• WHAT IS NEEDED: Give every line of the listing back, exactly as written.

• DATASET SECTION:

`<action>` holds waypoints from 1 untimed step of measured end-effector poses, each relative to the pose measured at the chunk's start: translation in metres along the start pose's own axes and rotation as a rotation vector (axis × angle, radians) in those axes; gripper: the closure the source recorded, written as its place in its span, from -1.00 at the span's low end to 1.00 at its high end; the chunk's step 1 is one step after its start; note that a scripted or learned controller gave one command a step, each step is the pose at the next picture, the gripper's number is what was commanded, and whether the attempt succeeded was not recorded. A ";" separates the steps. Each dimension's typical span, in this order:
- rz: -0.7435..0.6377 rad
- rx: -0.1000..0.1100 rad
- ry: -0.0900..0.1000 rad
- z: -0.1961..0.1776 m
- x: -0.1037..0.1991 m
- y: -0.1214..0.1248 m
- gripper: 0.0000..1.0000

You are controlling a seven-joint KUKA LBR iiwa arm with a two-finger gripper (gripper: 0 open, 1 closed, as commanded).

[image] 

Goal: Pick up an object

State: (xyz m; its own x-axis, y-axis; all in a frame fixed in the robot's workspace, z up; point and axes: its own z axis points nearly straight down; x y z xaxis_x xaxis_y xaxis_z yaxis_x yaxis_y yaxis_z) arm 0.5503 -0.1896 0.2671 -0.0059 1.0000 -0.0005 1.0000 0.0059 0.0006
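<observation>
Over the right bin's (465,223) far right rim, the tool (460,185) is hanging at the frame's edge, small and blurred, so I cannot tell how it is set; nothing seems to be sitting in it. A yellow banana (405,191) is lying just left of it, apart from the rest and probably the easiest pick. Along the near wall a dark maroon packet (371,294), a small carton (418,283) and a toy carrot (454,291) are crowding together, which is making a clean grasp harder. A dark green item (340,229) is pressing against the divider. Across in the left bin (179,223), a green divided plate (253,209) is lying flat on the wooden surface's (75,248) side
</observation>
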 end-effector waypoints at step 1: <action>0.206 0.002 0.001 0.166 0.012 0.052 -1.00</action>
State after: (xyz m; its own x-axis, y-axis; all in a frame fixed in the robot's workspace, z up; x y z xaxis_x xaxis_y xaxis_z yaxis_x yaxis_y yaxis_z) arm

• ANSWER TO THIS EXERCISE:
`<action>` holds waypoints from 1 untimed step of measured end-effector poses, each relative to the pose measured at the chunk's start: translation in metres along the start pose's own axes and rotation as a rotation vector (axis × angle, radians) in those axes; gripper: the closure the source recorded, written as its place in its span, from -1.00 at the span's low end to 1.00 at its high end; the chunk's step 1 is one step after its start; note that a scripted or learned controller gave one command a step, each step is the pose at the next picture, the gripper's number is what was commanded, and whether the attempt succeeded was not recorded. A ";" separates the steps. Each dimension's typical span, in this order:
- rz: -0.7435..0.6377 rad
- rx: -0.1000..0.1100 rad
- ry: -0.0900..0.1000 rad
- z: -0.1961..0.1776 m
- x: -0.1037..0.1991 m
- y: -0.1214..0.1248 m
- gripper: 0.0000..1.0000

You are controlling a seven-joint KUKA LBR iiwa arm with a two-finger gripper (gripper: 0 open, 1 closed, as commanded).

[image] 

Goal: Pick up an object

State: (xyz m; its own x-axis, y-axis; all in a frame fixed in the robot's workspace, z up; point and axes: its own z axis points nearly straight down; x y z xaxis_x xaxis_y xaxis_z yaxis_x yaxis_y yaxis_z) arm 0.5503 -0.1896 0.2671 -0.0059 1.0000 -0.0005 1.0000 0.0059 0.0006
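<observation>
Over the right bin's (465,223) far right rim, the tool (460,185) is hanging at the frame's edge, small and blurred, so I cannot tell how it is set; nothing seems to be sitting in it. A yellow banana (405,191) is lying just left of it, apart from the rest and probably the easiest pick. Along the near wall a dark maroon packet (371,294), a small carton (418,283) and a toy carrot (454,291) are crowding together, which is making a clean grasp harder. A dark green item (340,229) is pressing against the divider. Across in the left bin (179,223), a green divided plate (253,209) is lying flat on the wooden surface's (75,248) side
</observation>
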 end-effector waypoints at step 1: <action>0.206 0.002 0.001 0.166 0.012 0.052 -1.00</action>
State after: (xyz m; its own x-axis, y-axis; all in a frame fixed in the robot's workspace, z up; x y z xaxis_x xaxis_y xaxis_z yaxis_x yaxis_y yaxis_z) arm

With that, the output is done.